At the moment, he's working with three separate mixed cultures. He also has a fourth culture that he's currently working up and hopes to introduce into the program in the not-too-distant future.

For Foxxine 1 he used what he's calling his American Sour Culture. This culture is a blend of lactic bacteria, pediococcus bacteria, and Brettanomyces yeast. Drew says it imparts "A citrusy, lactic tang from the lactic and pedio, with a hint of fruity funk from the Brett on the back end. The brett character in it is really subdued, a little more on the fruit than the funk." I had this beer on a couple of different occasions and each time I got a lot of pineapple out of it.

His second culture was used in Foxxine 2. He calls it his lambic culture. This one began from a small batch culture from The Yeast Bay. "It's got a ridiculous blend of different bacteria and yeast," he says. "It's one they don't do for commercial brewers. I propped it up as part of my homebrewed sour program originally." To me, this one came across as more citrusy; with some stone fruit, which lined up nicely with the black currant he used in the beer.
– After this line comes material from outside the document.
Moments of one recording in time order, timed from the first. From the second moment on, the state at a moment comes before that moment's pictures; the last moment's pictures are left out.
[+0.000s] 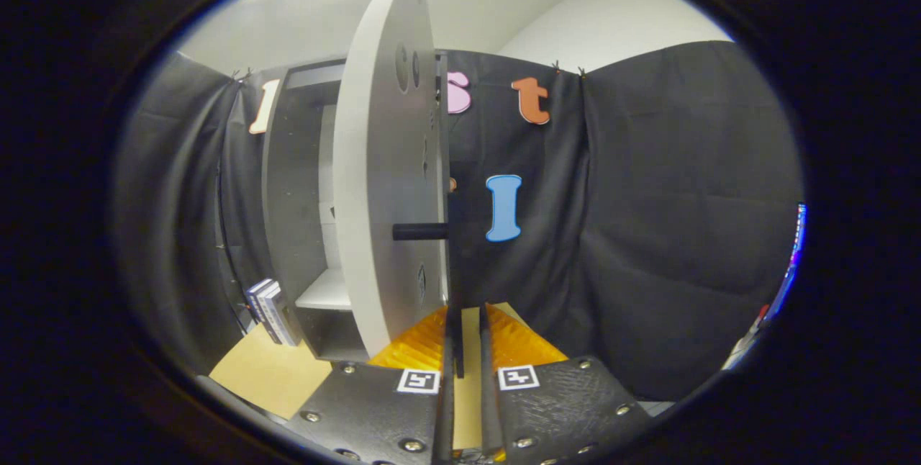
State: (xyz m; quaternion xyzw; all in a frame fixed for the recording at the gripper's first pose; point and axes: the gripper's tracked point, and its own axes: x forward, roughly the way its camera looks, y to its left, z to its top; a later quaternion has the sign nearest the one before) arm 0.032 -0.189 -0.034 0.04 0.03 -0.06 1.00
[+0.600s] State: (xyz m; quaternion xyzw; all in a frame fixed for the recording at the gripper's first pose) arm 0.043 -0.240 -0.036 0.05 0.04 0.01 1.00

"The third culture is one that I refer to as our Flanders culture," Drew says. "We've got that one going now. I'll eventually transition that into brown, Oud Bruin style beers. With that one, you get more of an acetic character and then a different funk out of the brett."

Finally, there's a fourth culture that he's still developing. "I've got that one going at home," he says. "It was a wild yeast propagation from fermenting wine naturally, so the yeast and bacteria originate from red grapes. I added that into fresh-pressed apple juice this fall, so it will also have the cultures from the apple juice. For that one, I have a red wine barrel that we did a stout in. We'll see what happens."

That unpredictability is part of what makes these beers exciting. You never know exactly what you're going to get until you get it.